The marauders were cagey, Kavaliova says, keeping heavy guard on the truck and not letting anyone see the back of it. They also were sickly – the salvage crew clearly recognized advanced radiation sickness. They had a mixed batch of NATO equipment and small arms – weirdly, including two Geiger counters, a scintillation counter (gamma detector), and some other CBRNE defense gear. They wanted food and medication. The salvagers got them on the road as quickly as possible. The marauders didn’t know how to use the gear they were trading off, but something in that truck was hot. They let slip that they were headed for Krakow…
Cat asks if the salvagers have anything else left from that batch of trade. Kavaliova nods – they’ve decontaminated and screened everything, but her people still have an uneasy feeling about it, so they haven’t rolled it into the rest of their inventory yet. She pushes her chair back and leads the team to the bank of shipping containers that holds her crew’s merchandise.
Cat catches her breath. Some of it is just gear, but she recognizes a number of things. The AN/PRC-148 radio sitting on top of the pile was Hughes’, as was the MR 73 in the shoulder holster. There’s a Mk. 11 DMR and a partial set of Trivial Pursuit cards that Joey Pasquarelli carried. The sanitized CADPAT fatigues, the Rush Counterparts tour shirt, and the C7A1 belonged to… she looks at Hernandez. “Shit, what was that Canadian guy’s name?”
The team investigates the rest of the gear. Most of it, as advertised, is generic field kit or CBRNE protection. Octavia holds up a box of exposed dosimeters. “Something was hot,” she notes acerbically.
Ellis notes that the weapons haven’t been cleaned since they were last used, and that was probably three months ago, judging from the rust and corrosion. They’re all in good working order, though. The helmets and fatigues all have minor tears and scorching consistent with combat damage. From the smell, he suspects a vehicle fire – scorched fuel, hydraulic fluid, and other stuff. But they’re sufficiently intact that the wearers probably survived that experience.

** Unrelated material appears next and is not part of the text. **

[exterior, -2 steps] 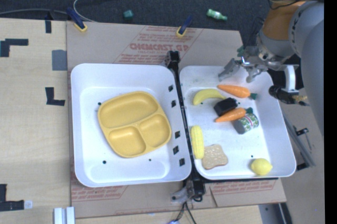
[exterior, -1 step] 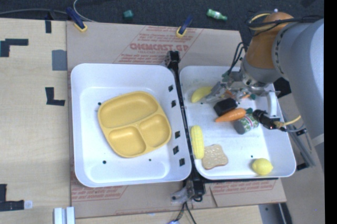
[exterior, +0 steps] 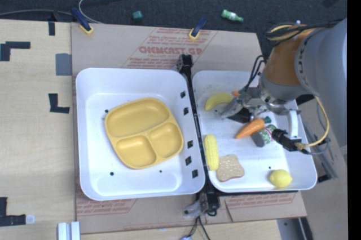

Among the Trivial Pursuit cards, he finds a folded note. He reads it and his eyebrows go up. Without saying anything, he passes it to Cat. She has just enough time to read:
29 Sep
Azure 1-5
2 US 1 CAN POW
Sov deserter custody
destination Krakow to RV Carter - subj unk, poss defector
— before the note crumples to black ash as it touches her fingertips. She snatches her hand back, involuntarily waving it as pain shoots through it. The Geiger counters chatter urgently for a moment.
Octavia stares incredulously. “That… doesn’t work that way.”
“Witchcraft,” Cowboy mutters.
Over the following hours, almost everyone who was present – Octavia, Ellis, Cat, Cowboy, Miko, and Hernandez – falls ill with the telltale symptoms of radiation sickness. Erick marshals Betsy, Bell, and Ortiz to be his hands as he does what he can to treat the symptoms. Miraculously, everyone pulls through over the next 24 hours, though still suffering lingering weakness – Ellis and Cat worst of all.
“Just take it,” Kavaliova says, when asked what she wants for the merchandise.
This was the first time in the campaign that we’d really dealt with the radiation rules. Cat and Ellis wound up each picking up a permanent rad from the experience, which is one of the clearest cases I’ve ever seen of the dice enforcing the story.